After grouping similar issues under different categories, the field notes were now analysed to identify themes under each category. Using thematic analysis (Altride-Stirling 2001), each category and issues they represented were used to identify themes within the field write ups. In an iterative process, the categories were also used to identify other issues within the field write ups that could also belong to these categories. According to Strauss and Corbin (1990), coding represents the operations by which data are broken down, conceptualised and put back together in new ways(Corbin & Straus 1990). Some codes come more or less directly from the interviewee‟s words while others are a summary of what the interviewee seems to be referring to or describing at a particular point in text or reflect more directly the researchers conceptual interests(Coffey & Atkinson 1996). While some of the interviewees‟ words were used to code the data, most of the codes were summaries of what the researcher perceived the interviewee to be referring to at a particular point during the discussion and the researcher‟s conceptual interests. This approach was used because there was only one recorded face to face interview and one recorded telephone interview. According to Kelliher (2005), in situations where the researcher is unable to record, taking note of the meaning is more important than the exact words. Therefore, although the interviewer tried as much as possible to take note of the interviewee‟s words, much of the effort was directed towards understanding and recording the meaning of what was said. Consequently, most of the field notes generated already had the researcher‟s interpretive aspect in them. In this case, coding based on interviewees exact words was not always possible. Appendix H is a summary of the initial phases of the data analysis process including: identification of a category, the issues it represents and the themes relating two or more issues within the category.

Re-coding and linking

This is the stage at which the concepts developed are again checked against the original data to establish whether what the researchers knows about the concept is what the respondents actually said and whether different respondents had the same interpretation for the same concept. Where differences exist, the coding is revised. Linking has to do with identifying the patterns that exists between concepts.

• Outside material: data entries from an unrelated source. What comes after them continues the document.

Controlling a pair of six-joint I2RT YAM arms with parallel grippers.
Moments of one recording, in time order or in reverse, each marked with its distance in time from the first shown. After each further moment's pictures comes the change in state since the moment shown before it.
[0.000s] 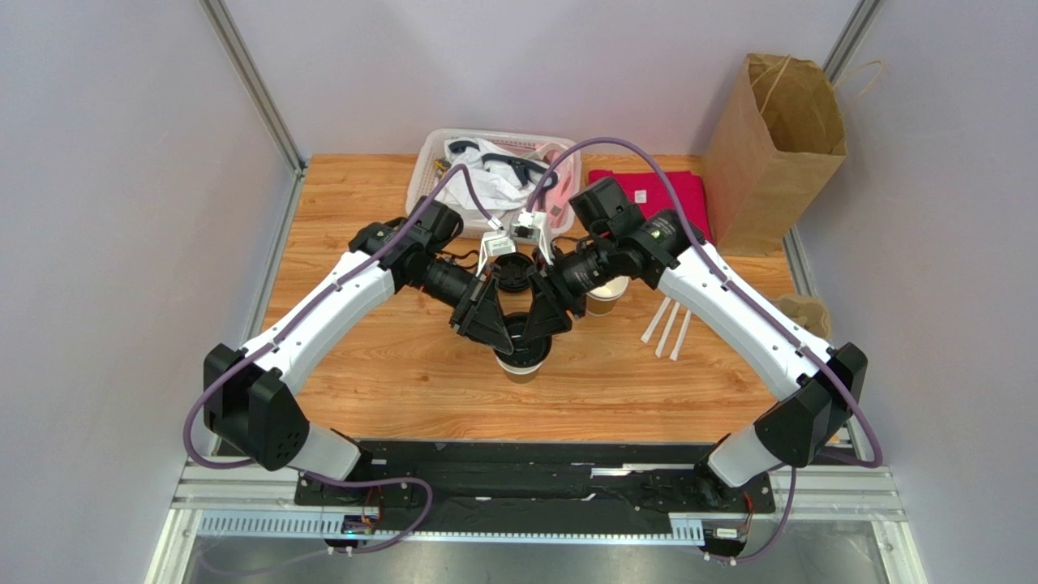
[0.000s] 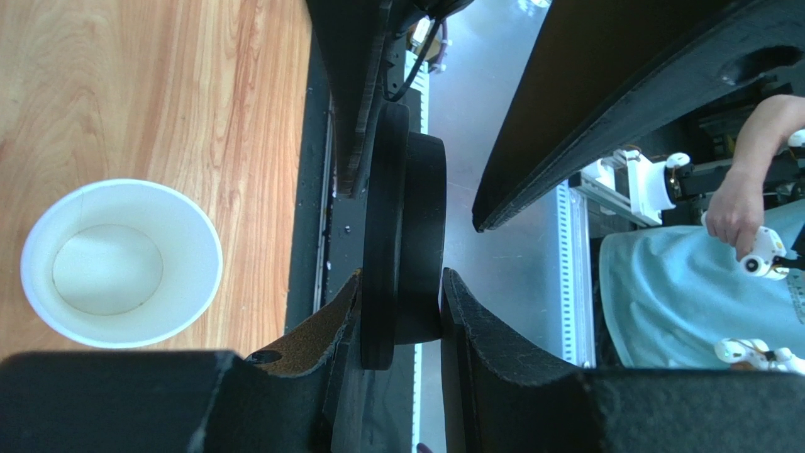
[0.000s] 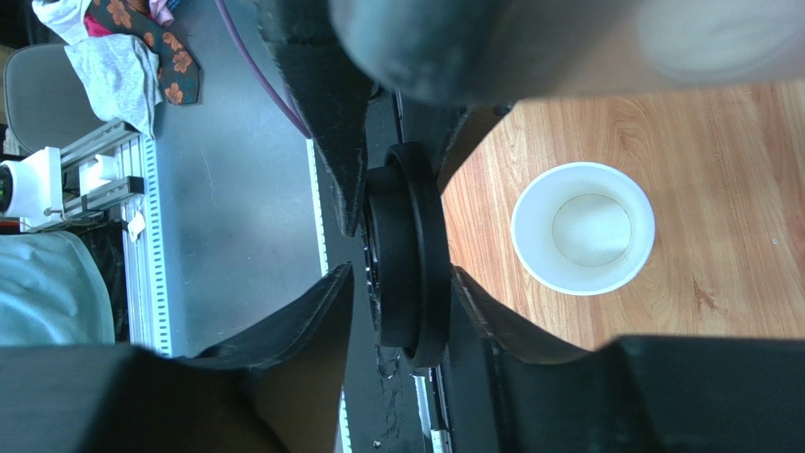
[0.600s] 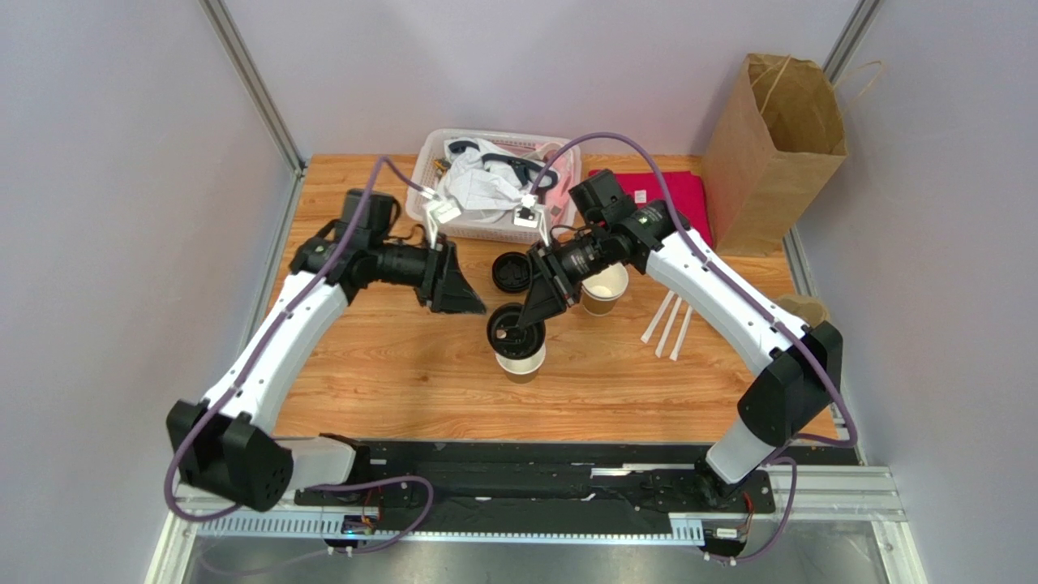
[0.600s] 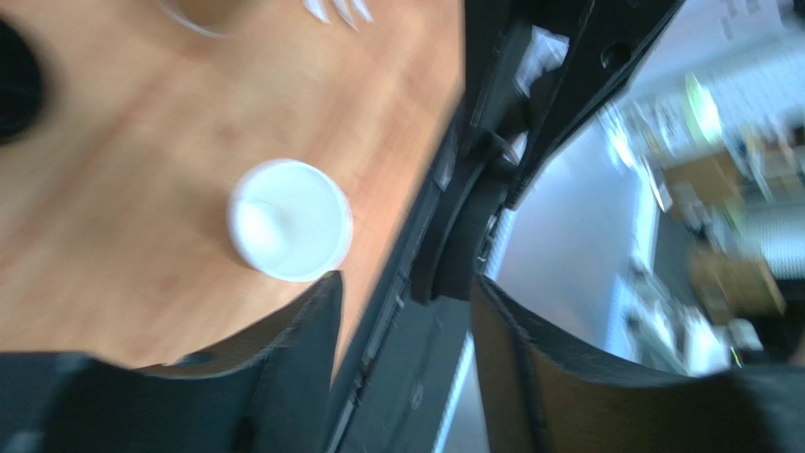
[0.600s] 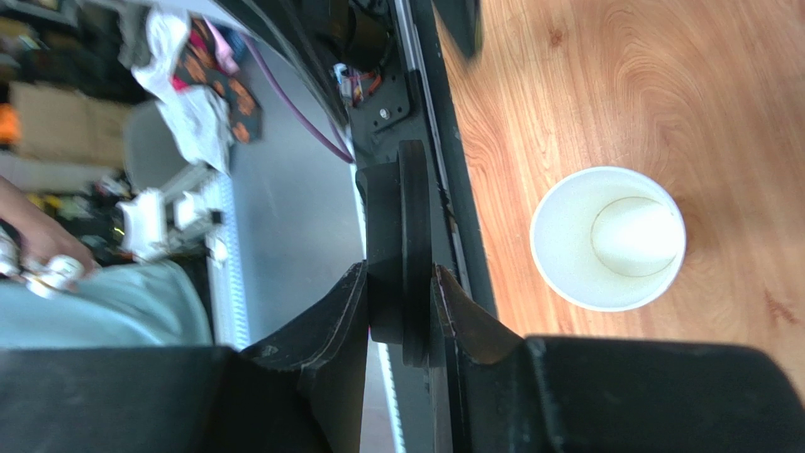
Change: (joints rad) left arm 0.193 -0.154 -0.093 0.193 -0.111 -0.251; right arm -0.063 0.086 0.001 0.052 -0.114 0.117
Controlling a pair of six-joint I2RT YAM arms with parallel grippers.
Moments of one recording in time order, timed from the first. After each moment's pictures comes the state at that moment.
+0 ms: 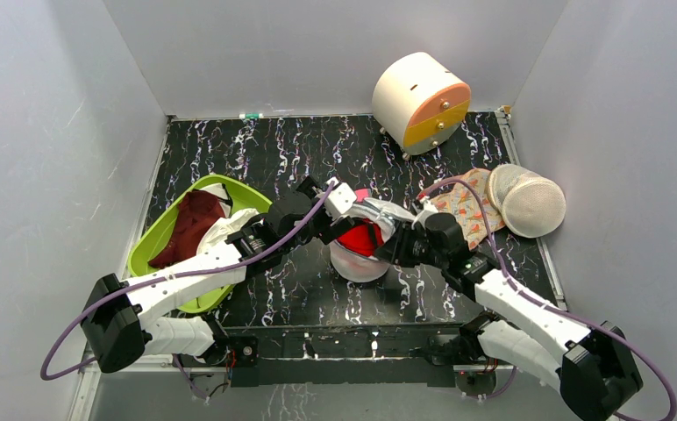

The process involves linking data with more general models by moving between evidence and literature in an iterative manner. The themes that had been identified were then later reorganised into broader categories that represented. In view of the themes that had been identified, the author then addressed two questions. Can these categories and the themes they represent be meaningfully placed under the categories proposed before the data was collected? The progression of the contents of appendix H is discussed in introductory part of chapter five where the findings related to the first objective are presented.